## [What you need to do]
The full listing should be written out verbatim, and its images should be dropped.

╭──

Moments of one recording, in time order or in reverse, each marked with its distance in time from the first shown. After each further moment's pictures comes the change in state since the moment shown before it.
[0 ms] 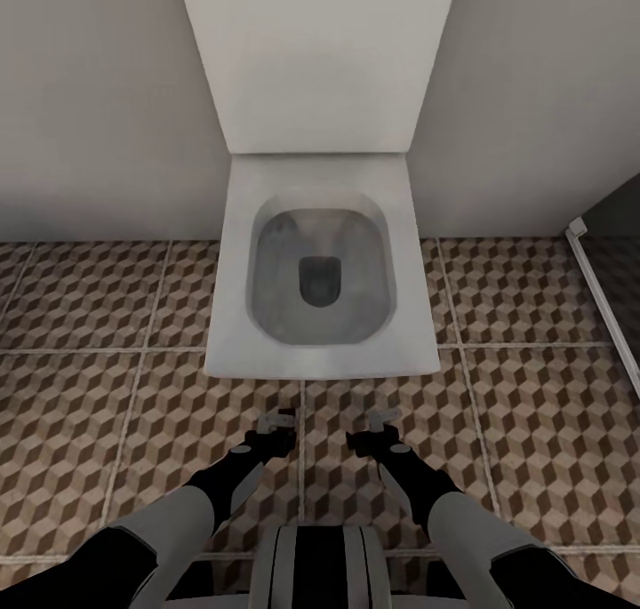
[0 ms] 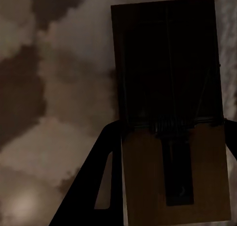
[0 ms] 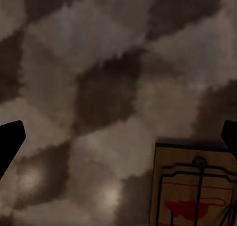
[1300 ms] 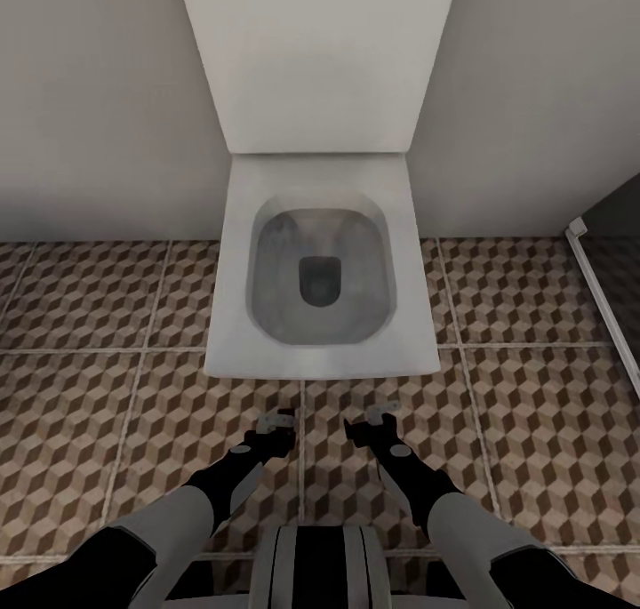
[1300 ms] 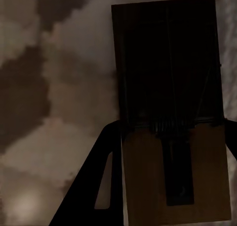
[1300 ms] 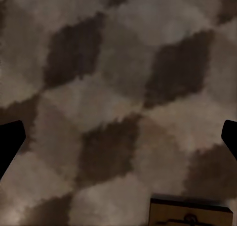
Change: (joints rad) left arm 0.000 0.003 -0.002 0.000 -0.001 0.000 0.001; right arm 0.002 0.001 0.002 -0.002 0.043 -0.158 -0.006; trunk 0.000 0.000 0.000
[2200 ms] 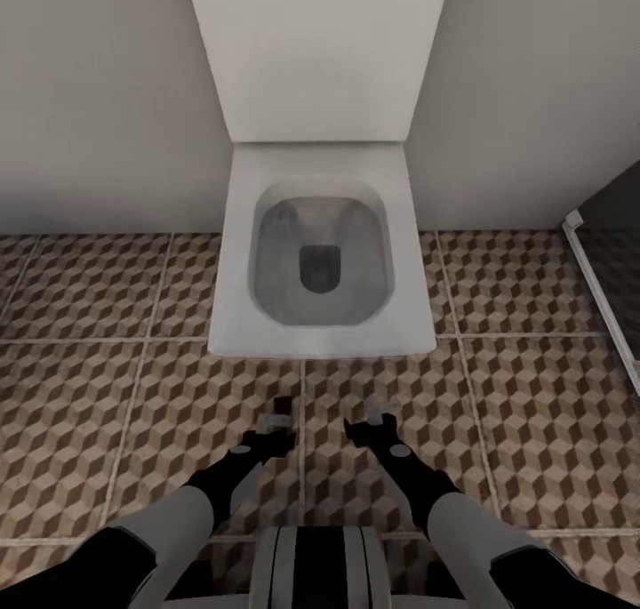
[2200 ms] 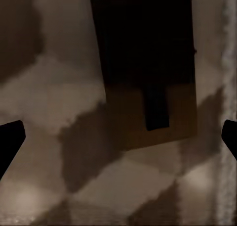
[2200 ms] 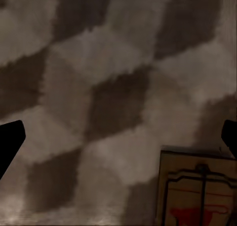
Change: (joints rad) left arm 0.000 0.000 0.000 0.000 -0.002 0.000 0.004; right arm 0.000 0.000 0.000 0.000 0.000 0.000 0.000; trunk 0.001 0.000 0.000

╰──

## [Solution to this task]
Moments of one recording, in time order or in reverse, each marked with its distance in time from the first shown. After each further moment's pictures comes the change in state since the moment shown before it.
[0 ms] 
[0 ms] 
[0 ms] 
[1300 ms] 
[1300 ms] 
[1300 ms] 
Change: (joints rad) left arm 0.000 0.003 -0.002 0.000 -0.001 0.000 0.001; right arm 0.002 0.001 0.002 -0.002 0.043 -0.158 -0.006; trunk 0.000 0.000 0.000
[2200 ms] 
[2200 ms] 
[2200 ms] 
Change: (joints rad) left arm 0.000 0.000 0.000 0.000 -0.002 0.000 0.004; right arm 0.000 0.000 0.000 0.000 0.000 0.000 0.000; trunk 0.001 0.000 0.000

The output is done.